*EXERCISE*
Would you output the whole of the data exactly?

[Dataset items]
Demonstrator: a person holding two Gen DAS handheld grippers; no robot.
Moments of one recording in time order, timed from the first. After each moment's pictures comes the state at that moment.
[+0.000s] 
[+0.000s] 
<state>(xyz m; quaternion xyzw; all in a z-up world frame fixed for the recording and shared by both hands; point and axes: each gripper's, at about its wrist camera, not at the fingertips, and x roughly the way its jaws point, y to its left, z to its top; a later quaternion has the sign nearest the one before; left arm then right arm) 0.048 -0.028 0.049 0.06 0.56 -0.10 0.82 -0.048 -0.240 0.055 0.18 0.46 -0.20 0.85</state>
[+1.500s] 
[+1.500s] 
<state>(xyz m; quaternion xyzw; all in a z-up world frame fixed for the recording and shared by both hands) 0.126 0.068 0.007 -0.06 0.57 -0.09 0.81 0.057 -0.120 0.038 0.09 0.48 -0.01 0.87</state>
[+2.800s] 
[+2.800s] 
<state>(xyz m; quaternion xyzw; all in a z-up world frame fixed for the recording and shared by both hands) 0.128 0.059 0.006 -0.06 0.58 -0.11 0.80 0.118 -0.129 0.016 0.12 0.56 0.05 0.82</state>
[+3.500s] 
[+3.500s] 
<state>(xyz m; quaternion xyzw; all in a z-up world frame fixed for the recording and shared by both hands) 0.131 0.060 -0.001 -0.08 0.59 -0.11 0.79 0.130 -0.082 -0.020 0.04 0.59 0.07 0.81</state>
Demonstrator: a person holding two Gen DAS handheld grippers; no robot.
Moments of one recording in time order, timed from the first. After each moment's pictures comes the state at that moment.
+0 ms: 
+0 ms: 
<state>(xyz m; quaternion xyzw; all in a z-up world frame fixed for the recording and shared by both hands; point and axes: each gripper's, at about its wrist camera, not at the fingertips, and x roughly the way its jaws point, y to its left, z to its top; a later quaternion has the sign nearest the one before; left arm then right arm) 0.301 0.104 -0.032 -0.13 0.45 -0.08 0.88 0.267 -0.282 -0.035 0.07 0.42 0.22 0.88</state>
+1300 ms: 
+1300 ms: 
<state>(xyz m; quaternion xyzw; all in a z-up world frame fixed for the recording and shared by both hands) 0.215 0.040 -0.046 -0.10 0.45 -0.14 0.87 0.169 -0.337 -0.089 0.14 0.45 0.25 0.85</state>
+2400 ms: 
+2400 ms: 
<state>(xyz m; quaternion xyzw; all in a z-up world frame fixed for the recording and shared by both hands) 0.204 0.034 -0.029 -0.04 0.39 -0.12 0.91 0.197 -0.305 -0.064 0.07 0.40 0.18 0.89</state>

*SOLUTION TO THIS PROBLEM*
Demonstrator: a person holding two Gen DAS handheld grippers; no robot.
Moments of one recording in time order, timed from the first. After each moment's pictures comes the state at that moment.
[+0.000s] 
[+0.000s] 
<state>(xyz m; quaternion xyzw; all in a z-up world frame fixed for the recording and shared by both hands; point and axes: each gripper's, at about its wrist camera, not at the fingertips, and x roughly the way its jaws point, y to its left, z to its top; a later quaternion has the sign nearest the one before; left arm then right arm) 0.048 -0.028 0.049 0.06 0.56 -0.10 0.82 -0.048 -0.240 0.055 0.18 0.46 -0.20 0.85</state>
[+1.500s] 
[+1.500s] 
<state>(xyz m; quaternion xyzw; all in a z-up world frame fixed for the recording and shared by both hands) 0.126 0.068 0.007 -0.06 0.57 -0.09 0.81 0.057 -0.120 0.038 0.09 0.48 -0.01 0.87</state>
[+2.800s] 
[+2.800s] 
<state>(xyz m; quaternion xyzw; all in a z-up world frame fixed for the recording and shared by both hands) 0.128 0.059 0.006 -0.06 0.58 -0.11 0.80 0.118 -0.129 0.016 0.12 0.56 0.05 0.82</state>
[+3.500s] 
[+3.500s] 
<state>(xyz m; quaternion xyzw; all in a z-up world frame fixed for the recording and shared by both hands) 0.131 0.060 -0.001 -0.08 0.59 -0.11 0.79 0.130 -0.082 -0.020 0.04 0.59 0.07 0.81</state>
Demonstrator: a person holding two Gen DAS handheld grippers; no robot.
Moments of one recording in time order, timed from the first. After each moment's pictures comes the state at that moment.
+0 ms: 
+0 ms: 
<state>(xyz m; quaternion xyzw; all in a z-up world frame fixed for the recording and shared by both hands; point and axes: each gripper's, at about its wrist camera, not at the fingertips, and x roughly the way its jaws point, y to its left, z to its top; a later quaternion has the sign nearest the one before; left arm then right arm) 0.301 0.104 -0.032 -0.13 0.45 -0.08 0.88 0.267 -0.282 -0.035 0.07 0.42 0.22 0.88</state>
+1300 ms: 
+1300 ms: 
<state>(xyz m; quaternion xyzw; all in a z-up world frame fixed for the recording and shared by both hands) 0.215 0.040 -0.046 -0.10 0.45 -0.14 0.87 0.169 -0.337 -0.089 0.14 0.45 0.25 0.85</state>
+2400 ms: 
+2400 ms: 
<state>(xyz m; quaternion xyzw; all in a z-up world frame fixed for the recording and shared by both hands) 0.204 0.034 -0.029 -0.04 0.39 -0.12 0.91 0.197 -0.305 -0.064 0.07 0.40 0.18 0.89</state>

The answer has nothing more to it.